Statistical analysis using Fisher’s Exact Test revealed that no single comorbidity or the cumulative number of comorbidities (p=0.8) was significantly associated with an increased risk of SARI in this specific sample.
| Symptom Reported | ILI N = 3621 |
SARI N = 701 |
p-value2 |
|---|---|---|---|
| Fever | 0.029 | ||
| Missing | 46 (13%) | 15 (21%) | |
| No | 141 (39%) | 17 (24%) | |
| Yes | 175 (48%) | 38 (54%) | |
| Cough | 0.2 | ||
| Missing | 0 (0%) | 1 (1.4%) | |
| No | 10 (2.8%) | 1 (1.4%) | |
| Yes | 352 (97%) | 68 (97%) | |
| Sore Throat | 0.2 | ||
| Missing | 3 (0.8%) | 1 (1.4%) | |
| No | 288 (80%) | 49 (70%) | |
| Yes | 71 (20%) | 20 (29%) | |
| Shortness of Breath | <0.001 | ||
| Missing | 3 (0.8%) | 0 (0%) | |
| No | 326 (90%) | 37 (53%) | |
| Yes | 33 (9.1%) | 33 (47%) | |
| 1 n (%) | |||
| 2 Fisher’s exact test | |||
The clinical presentation of influenza-positive patients varied significantly by case definition (Table 2). While certain core symptoms were near-universal across both groups, others served as strong indicators of severe disease.
Respiratory Distress: The most significant clinical differentiator was Shortness of Breath. While only 9.1% (n=33) of ILI patients reported this symptom, it was present in 47% (n=33) of SARI cases (p < 0.001). This confirms that respiratory distress is the primary hallmark distinguishing severe cases (SARI) from mild presentations (ILI) in this cohort.
Fever: There was a statistically significant difference in the reporting of Fever between the two groups (p = 0.029). SARI patients had a higher rate of confirmed fever (54%) compared to ILI patients (48%). Notably, the SARI group also had a higher proportion of missing fever data (21% vs 13%), which may reflect limitations in temperature monitoring during emergency admissions.
Cough: This was the most common symptom overall, present in 97% of both ILI and SARI cases. Due to its near-universal presence in laboratory-confirmed influenza, it did not serve as a predictor of severity (p = 0.2).
Sore Throat: Although a higher proportion of SARI cases reported a sore throat (29% vs 20% in ILI), this difference did not reach statistical significance (p = 0.2).
| Subtype | N = 4321 |
|---|---|
| Influenza Subtype | |
| A(H1N1)pdm09 | 70 (16%) |
| A/H3N2 | 13 (3.0%) |
| B/Victoria | 33 (7.6%) |
| Negative | 1 (0.2%) |
| Not Subtyped | 315 (73%) |
| 1 n (%) | |
The distribution of standardized influenza subtypes among the study population (N=432) is presented in Table 3.
Key Findings
Dominant Strains: Among the samples that were successfully subtyped, Influenza A(H1N1)pdm09 was the most prevalent strain, accounting for 16% (n=70) of the total positive cases. This was followed by Influenza B/Victoria at 7.6% (n=33) and Influenza A/H3N2 at 3.0% (n=13).
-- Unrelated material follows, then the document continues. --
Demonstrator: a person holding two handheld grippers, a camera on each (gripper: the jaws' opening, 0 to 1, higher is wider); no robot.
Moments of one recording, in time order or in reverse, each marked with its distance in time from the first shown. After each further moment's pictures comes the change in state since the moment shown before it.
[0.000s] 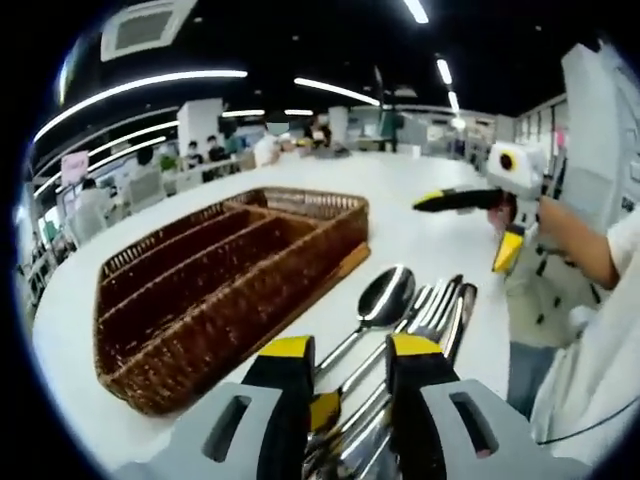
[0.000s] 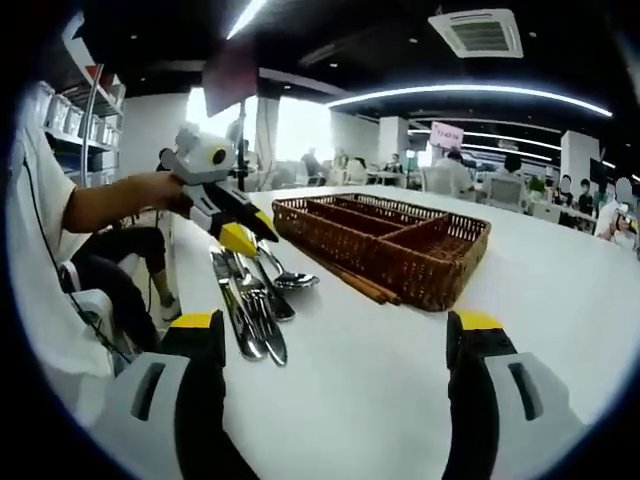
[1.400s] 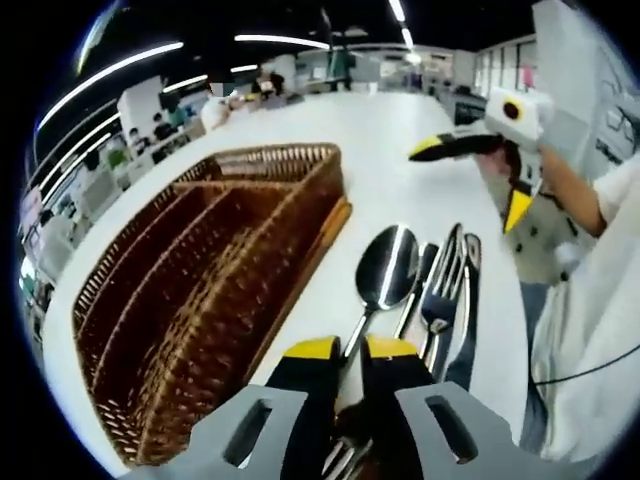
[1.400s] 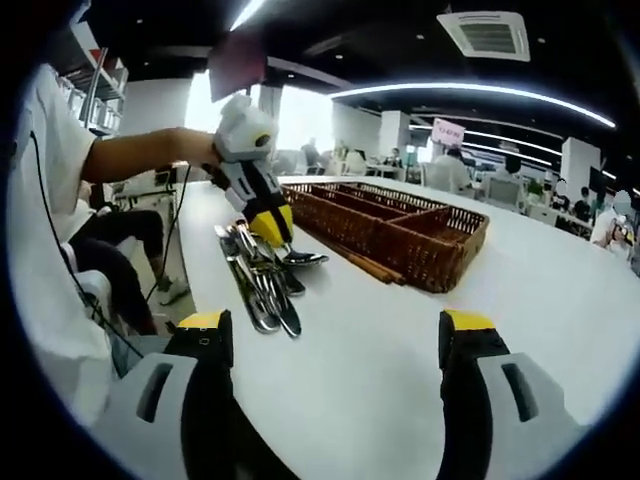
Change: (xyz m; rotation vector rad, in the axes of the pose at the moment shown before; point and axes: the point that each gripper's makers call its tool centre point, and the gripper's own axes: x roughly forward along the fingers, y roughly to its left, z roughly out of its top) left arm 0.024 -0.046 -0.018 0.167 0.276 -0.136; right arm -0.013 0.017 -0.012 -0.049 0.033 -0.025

Subtyping Gap: A significant proportion of the laboratory-confirmed influenza cases, 73% (n=315), were recorded as “Not Subtyped.” This indicates that while these samples were confirmed positive for Influenza A or B via initial screening, specific lineage or subtype identification was not completed or available in the surveillance record.
Negative Controls: One sample (0.2%) was re-classified as negative during the standardization process, likely representing a sample that initially screened weak-positive but failed to meet subtyping thresholds.